In 2004, approximately 4 % of the total joint prostheses involved the glenohumeral joint [8]. Moreover, between 1998 and 2008 there was a 2.5-fold increase (from 19,000 to 47,000) in implanted shoulder arthroplasties performed in the USA [9]. Treatment options comprise both non-operative and operative approaches, including activity modification, nonsteroidal anti-inflammatory medications, corticosteroid injections, and shoulder replacement. An accepted patient-reported disease-specific outcome tool would be of great interest when evaluating the severity of symptoms and the efficacy of these treatment options. Different scoring systems have been developed for specific conditions. One of the advantages of these tools is the ability to compare results in different countries and to facilitate cultural exchange between physicians and multi-centre studies. However, most of these scoring systems are in English and have been created for the culture of English-speaking countries. These scoring systems are not necessarily generalizable to other non-English-speaking countries. The process of creating these questionnaires in another language is not a simple translation, rather it involves a cross-cultural adaptation [2], which has been thoroughly described by Guillemin et al. [1]. At the end of process the tool can be effective for comparing results in multicentre studies with minimal biases and improved precision in meta-analyses [2, 10]. The WOOS questionnaire was introduced in 2001 to be used in patients with glenohumeral joint osteoarthritis, and showed good validity and reliability [4]. The time to administer the test is generally 10 min, and the ease of scoring has been rated as moderate [11]. It was then used in patients with subacromial pain [12] and to assess the outcomes of arthroscopic debridement in subjects with arthritis [13]. The questionnaire been has validated in different languages: English, French, Spanish, German, Swedish and Danish [12, 14, 15].

The present study aimed to adapt the WOOS questionnaire into Italian and to assess its validity and reliability. In addition, the responsiveness to conservative treatment was assessed. The WOOS strongly correlated with the DASH score, which serves as a gold standard, indicating good validity. The test/retest reliability was very high, indicating that the score was consistent over a short period of time. Finally, an additional aim of the study was to assess the influence of conservative treatment on the perception the patients had of their shoulder problem. The responsiveness to conservative treatment was good, indicating that the treatment positively influenced patient perception. The results of the present study were comparable with those of previous studies [12, 15]. However, prior studies looked at operatively treated patients, and the effect of an entire cohort of patients with glenohumeral joint osteoarthritis treated conservatively has not been tested before. In addition, the lack of floor and ceiling effects confirms the validity of this version of the aforementioned scoring scales. The ceiling effect usually happens when all testers score very high, and the floor effect occurs when most of them score very low. The presence of these effects makes data analysis difficult and prevents achieving good reliability for a test.
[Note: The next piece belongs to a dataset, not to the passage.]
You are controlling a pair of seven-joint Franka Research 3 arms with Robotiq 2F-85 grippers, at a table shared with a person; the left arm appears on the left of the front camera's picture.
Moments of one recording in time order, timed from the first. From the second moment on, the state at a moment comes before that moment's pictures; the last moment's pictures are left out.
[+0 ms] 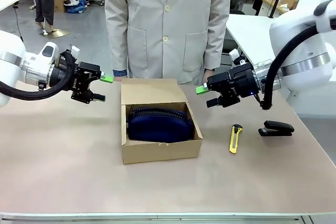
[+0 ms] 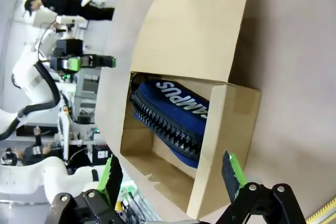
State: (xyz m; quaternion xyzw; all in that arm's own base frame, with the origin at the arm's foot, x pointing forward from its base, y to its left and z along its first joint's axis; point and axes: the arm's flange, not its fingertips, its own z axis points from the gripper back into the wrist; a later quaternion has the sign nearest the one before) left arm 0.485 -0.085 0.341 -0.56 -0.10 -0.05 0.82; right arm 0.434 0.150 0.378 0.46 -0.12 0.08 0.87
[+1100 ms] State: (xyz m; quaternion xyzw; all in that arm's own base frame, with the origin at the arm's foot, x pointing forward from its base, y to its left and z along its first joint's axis) left arm 0.515 -0.121 0.292 -0.58 -0.09 -0.07 0.81; right arm 0.574 0.199 0.273 0.56 -0.02 0.05 0.83
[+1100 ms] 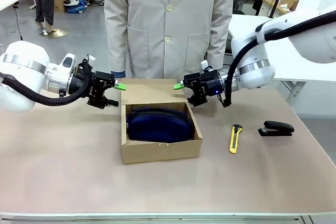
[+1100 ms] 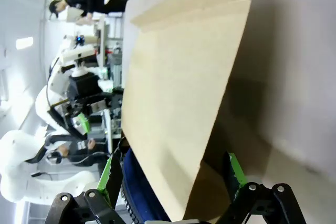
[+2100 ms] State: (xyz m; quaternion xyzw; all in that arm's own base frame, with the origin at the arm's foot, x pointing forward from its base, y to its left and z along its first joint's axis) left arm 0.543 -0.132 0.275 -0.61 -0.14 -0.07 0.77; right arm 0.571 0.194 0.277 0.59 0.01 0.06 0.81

The present study does have some limitations. The most important one is the lack of a power analysis. To reduce the risk of potential biases, we referred to similar studies available in the literature to determine the sample size needed. One of the strengths of the study is that this is the first time the WOOS index has ever been translated into Italian and applied. Furthermore, this was a very homogeneous patient population consisting of glenohumeral joint osteoarthritis and all patients were treated conservatively with a standardized protocol.
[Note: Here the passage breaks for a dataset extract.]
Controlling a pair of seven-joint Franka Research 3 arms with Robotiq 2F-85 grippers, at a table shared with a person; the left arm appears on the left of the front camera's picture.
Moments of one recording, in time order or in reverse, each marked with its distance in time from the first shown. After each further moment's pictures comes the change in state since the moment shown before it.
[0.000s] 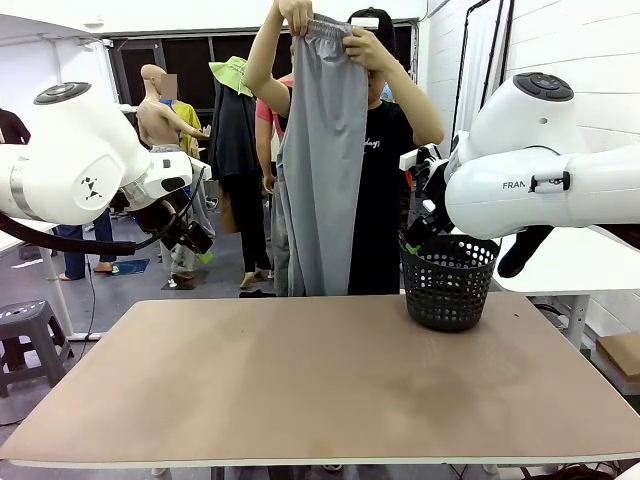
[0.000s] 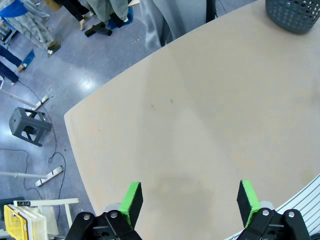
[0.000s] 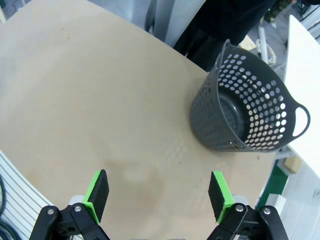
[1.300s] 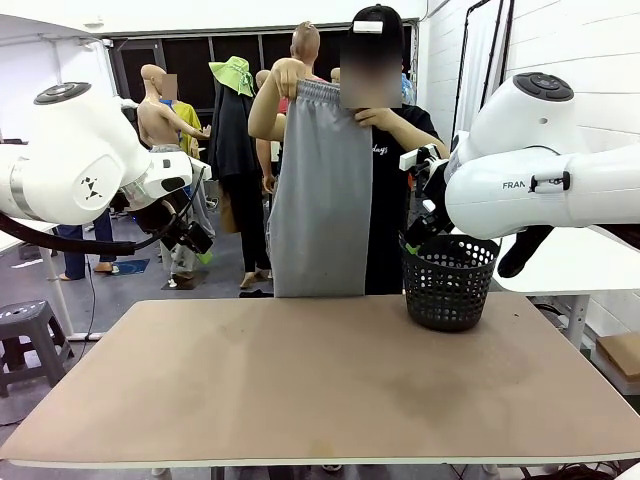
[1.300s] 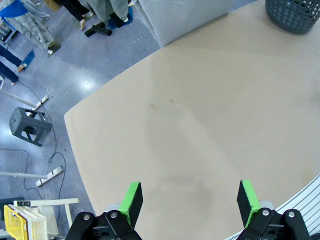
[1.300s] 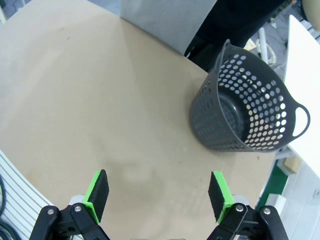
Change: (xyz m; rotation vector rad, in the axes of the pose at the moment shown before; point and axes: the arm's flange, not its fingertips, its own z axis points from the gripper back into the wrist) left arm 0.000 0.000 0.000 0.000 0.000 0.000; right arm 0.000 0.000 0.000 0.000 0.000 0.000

Currently no Italian validated version of the WOOS index is available. The present study confirms that the scoring system has high correlation with the DASH score. The test–retest reliability was also high. In addition, the Italian WOOS index showed good responsiveness, indicating that it is positively influenced by conservative treatment. The scoring system also demonstrated no substantial ceiling or floor effects. The Italian version of the WOOS index can be reliably used in Italian patients with glenohumeral osteoarthritis.